Las lindas meseras comenzaron a danzar sensualmente en el centro de la pista, desprendiéndose de sus prendas una a una.
Todo aquello derivaría en un bacanal, repitiéndose el espectáculo día tras día.

Hasta que, sin saber por qué, un día un relampagueante recuerdo despertó a Robert de su letargo, sin tener claro qué estaba sucediendo, comprendió que debía salir del lugar.
Se levantó de la mesa y se dirigió a la salida, pero las meseras le bloquearon el paso. Ya no eran lindas jóvenes, sino ancianas decrépitas, de largas uñas y enormes colmillos.
Impulsado por su instinto de supervivencia, Robert embistió con todas sus fuerzas contra sus captoras.

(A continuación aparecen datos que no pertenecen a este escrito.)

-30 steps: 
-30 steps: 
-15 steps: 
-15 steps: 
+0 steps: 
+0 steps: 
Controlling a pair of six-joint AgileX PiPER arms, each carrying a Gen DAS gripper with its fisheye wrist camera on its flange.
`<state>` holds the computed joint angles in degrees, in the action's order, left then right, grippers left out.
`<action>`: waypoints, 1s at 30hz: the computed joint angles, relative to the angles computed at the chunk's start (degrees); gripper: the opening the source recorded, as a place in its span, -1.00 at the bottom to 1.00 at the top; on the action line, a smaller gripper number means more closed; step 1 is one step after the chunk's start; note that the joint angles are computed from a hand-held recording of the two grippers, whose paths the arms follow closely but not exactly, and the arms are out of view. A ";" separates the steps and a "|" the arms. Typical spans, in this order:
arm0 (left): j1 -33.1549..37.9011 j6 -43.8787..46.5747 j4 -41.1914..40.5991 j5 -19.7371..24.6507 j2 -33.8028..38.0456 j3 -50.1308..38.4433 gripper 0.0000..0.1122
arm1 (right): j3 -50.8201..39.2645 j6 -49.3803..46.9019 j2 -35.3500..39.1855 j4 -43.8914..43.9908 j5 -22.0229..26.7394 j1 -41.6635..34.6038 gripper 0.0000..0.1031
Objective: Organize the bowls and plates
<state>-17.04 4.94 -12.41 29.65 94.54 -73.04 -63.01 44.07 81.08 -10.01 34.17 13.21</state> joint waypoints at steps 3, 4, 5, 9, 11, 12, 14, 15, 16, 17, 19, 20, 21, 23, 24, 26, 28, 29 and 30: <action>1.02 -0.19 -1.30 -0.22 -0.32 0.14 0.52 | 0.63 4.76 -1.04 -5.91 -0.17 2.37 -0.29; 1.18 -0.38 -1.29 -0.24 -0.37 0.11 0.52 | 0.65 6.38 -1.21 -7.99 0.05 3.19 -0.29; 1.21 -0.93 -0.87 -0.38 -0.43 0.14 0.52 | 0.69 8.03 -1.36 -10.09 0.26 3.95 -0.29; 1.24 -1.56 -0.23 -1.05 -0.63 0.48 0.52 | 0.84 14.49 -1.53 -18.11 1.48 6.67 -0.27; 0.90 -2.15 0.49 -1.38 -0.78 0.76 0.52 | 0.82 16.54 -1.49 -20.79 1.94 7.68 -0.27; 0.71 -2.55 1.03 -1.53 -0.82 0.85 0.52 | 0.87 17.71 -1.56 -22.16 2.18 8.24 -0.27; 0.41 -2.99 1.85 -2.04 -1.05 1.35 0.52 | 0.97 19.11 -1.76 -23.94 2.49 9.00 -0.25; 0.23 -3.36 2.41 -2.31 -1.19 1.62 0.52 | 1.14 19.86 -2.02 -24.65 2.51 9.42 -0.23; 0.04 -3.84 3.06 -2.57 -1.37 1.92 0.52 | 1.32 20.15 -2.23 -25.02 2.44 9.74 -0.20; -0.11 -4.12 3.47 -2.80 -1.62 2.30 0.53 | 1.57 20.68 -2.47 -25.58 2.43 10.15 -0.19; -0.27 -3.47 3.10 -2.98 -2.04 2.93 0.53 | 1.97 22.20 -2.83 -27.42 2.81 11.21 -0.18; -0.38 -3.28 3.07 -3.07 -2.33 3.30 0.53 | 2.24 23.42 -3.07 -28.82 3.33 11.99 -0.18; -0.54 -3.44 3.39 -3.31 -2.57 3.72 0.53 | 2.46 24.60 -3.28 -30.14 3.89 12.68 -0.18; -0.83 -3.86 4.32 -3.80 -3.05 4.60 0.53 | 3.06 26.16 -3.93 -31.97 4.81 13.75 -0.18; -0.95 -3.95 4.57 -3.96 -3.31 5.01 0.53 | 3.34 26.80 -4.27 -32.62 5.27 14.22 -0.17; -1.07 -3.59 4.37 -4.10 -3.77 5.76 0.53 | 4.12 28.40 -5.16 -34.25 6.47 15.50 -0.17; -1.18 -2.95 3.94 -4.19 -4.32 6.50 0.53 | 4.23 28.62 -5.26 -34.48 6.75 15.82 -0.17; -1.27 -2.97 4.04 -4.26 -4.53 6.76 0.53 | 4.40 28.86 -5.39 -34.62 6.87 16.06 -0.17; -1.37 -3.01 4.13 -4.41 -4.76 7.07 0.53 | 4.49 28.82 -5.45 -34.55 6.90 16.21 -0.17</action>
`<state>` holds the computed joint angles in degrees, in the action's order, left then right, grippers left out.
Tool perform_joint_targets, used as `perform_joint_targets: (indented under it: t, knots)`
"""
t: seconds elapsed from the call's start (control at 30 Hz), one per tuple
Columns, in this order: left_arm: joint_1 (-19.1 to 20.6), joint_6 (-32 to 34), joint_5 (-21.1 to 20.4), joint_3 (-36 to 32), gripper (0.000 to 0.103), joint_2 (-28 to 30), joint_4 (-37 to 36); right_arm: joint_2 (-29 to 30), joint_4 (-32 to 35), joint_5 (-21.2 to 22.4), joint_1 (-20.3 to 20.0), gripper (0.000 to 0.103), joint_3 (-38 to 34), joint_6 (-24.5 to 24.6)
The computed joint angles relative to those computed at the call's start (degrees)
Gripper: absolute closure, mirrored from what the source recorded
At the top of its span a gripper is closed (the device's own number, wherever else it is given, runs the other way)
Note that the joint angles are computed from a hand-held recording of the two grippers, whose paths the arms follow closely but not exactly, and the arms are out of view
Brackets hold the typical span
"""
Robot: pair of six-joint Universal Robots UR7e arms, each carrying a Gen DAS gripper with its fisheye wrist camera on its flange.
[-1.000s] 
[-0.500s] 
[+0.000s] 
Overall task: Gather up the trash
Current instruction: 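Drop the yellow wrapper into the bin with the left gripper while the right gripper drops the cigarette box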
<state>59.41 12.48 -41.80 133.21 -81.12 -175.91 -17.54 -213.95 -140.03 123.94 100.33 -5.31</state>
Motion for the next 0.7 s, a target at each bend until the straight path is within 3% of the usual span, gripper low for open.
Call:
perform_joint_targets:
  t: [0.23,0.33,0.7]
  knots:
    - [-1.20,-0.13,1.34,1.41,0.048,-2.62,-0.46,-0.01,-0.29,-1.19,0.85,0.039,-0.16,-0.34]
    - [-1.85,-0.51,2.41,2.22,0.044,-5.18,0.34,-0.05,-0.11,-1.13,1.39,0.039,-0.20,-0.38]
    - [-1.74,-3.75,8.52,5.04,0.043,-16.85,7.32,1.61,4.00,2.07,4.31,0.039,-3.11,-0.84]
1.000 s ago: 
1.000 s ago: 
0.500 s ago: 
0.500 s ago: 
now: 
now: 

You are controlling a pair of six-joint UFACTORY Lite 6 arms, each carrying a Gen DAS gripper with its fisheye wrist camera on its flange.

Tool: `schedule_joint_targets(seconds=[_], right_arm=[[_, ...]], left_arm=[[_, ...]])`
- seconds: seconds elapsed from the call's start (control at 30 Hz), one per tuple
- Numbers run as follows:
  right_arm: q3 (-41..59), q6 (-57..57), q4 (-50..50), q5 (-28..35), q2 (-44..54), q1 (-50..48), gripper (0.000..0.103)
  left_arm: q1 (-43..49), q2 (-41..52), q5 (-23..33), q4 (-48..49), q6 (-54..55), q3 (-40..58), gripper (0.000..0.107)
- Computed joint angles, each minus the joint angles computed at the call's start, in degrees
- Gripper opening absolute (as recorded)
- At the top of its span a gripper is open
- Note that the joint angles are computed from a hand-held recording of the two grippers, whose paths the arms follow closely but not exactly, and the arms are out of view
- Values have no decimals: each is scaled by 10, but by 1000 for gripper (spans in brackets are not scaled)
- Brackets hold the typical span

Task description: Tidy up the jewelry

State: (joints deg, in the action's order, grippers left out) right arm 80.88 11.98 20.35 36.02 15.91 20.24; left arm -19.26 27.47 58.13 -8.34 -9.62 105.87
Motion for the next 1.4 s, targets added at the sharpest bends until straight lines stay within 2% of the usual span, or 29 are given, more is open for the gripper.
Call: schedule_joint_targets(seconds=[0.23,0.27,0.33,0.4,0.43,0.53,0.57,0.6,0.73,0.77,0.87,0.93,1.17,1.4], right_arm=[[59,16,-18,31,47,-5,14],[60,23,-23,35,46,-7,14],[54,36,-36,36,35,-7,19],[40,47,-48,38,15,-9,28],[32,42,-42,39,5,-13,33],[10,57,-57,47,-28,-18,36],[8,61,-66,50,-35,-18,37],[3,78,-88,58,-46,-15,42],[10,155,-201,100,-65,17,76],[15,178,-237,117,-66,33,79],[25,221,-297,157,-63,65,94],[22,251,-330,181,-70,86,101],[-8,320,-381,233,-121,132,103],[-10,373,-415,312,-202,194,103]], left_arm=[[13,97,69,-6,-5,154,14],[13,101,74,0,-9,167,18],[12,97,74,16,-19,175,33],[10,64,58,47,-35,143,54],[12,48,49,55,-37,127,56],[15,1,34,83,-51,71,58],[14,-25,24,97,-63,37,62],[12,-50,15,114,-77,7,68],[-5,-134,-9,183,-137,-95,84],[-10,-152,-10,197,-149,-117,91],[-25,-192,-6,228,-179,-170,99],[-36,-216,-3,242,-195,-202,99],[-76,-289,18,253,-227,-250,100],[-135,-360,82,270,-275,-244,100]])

Logró escapar, lleno de arañazos, y corrió hasta su auto, sintiendo alivio al ver por el retrovisor que había dejado atrás aquella extraña casa del camino.
Pero entró en shock cuando se vio en el espejo retrovisor: en lugar del rostro de un joven, se topó con la fisonomía de un adulto de mediana edad.
Al detenerse en la primera gasolinera que encontró, la fecha del periódico le indicó que ya no era la década de los setenta. Ahora estaba en 1990.

Ya lo sabes: jamás te detengas en una casa al lado del camino, en medio de la nada, si no quieres correr el riesgo de convertirte en alimento de las Lampadas, las ninfas brujas de los caminos.